We used the strains SH274 and SH279 to conduct micro-aerobic fermentation in shake flasks containing 20 mL M9 medium. Briefly, the acetolactate synthase (AlsS) converts pyruvate, the intermediate product of glycolysis, into 2-acetolactate. This is then transformed into 2,3-dihydroxy-isovalerate by ketol-acid reductoisomerase (IlvC). As the substrate of dihydroxyacid dehydratase (IlvD), 2,3-dihydroxy-isovalerate is converted into 2-ketoisovalerate, which is transformed into isobutyraldhyde by 2-ketoisovalerate decarboxylase (KivD). Finally, isobutyraldhyde is catalyzed by alcohol dehydrogenase (AdhA), generating isobutanol (Fig. 5b). During fermentation, samples were taken every 12 hours to measure the OD600 value and isobutanol titer (Fig. 5c).

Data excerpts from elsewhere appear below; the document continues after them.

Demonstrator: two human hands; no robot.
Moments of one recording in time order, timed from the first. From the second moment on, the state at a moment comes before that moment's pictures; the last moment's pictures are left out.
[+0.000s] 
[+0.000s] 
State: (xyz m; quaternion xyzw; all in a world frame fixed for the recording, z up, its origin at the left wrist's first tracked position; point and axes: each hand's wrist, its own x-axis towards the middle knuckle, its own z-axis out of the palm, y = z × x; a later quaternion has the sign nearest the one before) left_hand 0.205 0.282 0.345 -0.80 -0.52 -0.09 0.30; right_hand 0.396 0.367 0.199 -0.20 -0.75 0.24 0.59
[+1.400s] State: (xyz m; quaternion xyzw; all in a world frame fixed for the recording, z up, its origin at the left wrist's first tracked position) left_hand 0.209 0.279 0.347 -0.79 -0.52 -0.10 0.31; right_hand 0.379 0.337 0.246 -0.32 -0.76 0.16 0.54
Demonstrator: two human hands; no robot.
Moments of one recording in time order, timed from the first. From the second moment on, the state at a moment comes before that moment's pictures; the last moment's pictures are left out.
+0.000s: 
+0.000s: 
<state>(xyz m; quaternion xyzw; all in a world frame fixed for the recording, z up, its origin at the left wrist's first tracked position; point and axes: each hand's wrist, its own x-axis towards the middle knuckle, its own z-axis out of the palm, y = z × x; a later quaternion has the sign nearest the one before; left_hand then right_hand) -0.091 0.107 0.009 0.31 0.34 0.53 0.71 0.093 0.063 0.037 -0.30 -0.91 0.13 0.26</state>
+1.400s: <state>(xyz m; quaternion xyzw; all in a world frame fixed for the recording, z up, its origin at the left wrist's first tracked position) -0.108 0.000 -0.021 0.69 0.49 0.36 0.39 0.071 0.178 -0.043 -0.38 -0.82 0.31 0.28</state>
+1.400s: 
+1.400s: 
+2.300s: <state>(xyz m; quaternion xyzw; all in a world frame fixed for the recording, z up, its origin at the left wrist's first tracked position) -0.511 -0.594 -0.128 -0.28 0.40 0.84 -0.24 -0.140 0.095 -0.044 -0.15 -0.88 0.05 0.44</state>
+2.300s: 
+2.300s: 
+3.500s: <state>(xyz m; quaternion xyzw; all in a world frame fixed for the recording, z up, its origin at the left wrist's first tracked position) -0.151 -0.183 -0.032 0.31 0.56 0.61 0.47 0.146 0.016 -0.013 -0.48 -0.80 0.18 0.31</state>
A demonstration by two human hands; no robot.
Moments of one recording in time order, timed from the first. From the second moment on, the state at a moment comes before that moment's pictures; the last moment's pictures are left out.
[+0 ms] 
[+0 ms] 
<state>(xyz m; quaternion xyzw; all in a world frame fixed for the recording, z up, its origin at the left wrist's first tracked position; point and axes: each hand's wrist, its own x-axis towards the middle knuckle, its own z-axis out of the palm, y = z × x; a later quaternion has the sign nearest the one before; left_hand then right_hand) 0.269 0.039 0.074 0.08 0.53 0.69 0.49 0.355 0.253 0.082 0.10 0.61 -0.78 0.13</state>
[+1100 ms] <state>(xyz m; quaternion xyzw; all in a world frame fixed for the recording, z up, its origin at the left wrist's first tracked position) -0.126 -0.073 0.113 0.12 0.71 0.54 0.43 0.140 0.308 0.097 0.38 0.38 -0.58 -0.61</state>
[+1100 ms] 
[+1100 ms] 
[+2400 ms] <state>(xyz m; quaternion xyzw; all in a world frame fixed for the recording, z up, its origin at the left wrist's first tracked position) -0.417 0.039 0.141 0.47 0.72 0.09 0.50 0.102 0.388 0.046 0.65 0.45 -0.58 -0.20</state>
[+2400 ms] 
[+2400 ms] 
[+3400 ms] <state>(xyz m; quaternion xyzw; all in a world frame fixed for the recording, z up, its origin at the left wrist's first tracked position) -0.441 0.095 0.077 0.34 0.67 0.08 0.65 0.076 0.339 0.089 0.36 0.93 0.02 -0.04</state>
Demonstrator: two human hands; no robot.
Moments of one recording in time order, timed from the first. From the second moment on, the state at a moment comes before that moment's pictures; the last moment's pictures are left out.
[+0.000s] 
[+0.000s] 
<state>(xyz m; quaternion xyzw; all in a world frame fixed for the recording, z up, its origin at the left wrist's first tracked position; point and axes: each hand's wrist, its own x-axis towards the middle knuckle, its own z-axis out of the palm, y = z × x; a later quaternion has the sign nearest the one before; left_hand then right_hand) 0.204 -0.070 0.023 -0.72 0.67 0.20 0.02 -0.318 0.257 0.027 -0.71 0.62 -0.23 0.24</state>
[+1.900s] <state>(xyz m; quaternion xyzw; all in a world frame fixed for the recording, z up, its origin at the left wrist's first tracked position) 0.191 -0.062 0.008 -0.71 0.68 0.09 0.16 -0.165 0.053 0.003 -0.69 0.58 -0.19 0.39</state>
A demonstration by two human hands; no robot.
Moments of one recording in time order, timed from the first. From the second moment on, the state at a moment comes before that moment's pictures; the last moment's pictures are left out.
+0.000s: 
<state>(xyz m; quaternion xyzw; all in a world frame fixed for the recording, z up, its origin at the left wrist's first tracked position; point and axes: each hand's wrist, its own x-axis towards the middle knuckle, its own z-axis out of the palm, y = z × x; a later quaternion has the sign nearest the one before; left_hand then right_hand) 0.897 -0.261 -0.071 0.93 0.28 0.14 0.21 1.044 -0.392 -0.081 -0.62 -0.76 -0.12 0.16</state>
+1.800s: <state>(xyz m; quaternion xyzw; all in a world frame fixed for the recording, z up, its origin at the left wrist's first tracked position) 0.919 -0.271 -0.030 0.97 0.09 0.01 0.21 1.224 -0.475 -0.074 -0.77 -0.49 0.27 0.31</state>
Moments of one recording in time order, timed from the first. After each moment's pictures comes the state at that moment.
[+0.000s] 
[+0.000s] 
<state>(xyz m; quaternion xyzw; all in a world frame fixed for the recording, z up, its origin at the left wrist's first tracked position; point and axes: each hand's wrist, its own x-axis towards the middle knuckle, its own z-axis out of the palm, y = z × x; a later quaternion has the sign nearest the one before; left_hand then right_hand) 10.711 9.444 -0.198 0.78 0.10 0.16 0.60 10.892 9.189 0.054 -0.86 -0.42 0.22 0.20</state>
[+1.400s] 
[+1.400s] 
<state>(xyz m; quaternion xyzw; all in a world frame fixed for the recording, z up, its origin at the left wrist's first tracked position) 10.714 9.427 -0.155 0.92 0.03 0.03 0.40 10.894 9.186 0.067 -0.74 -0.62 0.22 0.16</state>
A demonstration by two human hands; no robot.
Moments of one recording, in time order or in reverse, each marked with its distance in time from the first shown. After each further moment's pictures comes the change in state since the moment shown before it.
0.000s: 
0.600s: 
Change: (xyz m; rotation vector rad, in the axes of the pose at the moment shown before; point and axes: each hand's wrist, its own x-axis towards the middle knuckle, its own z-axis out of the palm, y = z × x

As a result, isobutanol reached a maximum titer of 1.3 g/L after 48 hours of SH274 fermentation (Fig. 5c). To our knowledge, this was the first attempt to produce isobutanol without introducing a high-copy-number fermentation plasmid, and isobutanol production was higher than many reports using such a plasmid [47, 48]. For strain SH279, isobutanol reached a maximum titer of 5.5 g/L after 48 hours (Fig. 5d). This is 4.2 fold that of SH274, indicating that the SH274 strain has much room for improvement. In future study, we therefore plan to increase the copy number of the operon PT7-alsS-ilvC-ilvD-kivD-adhA-TT7 in the SH274 genome to strengthen the expression of related enzymes.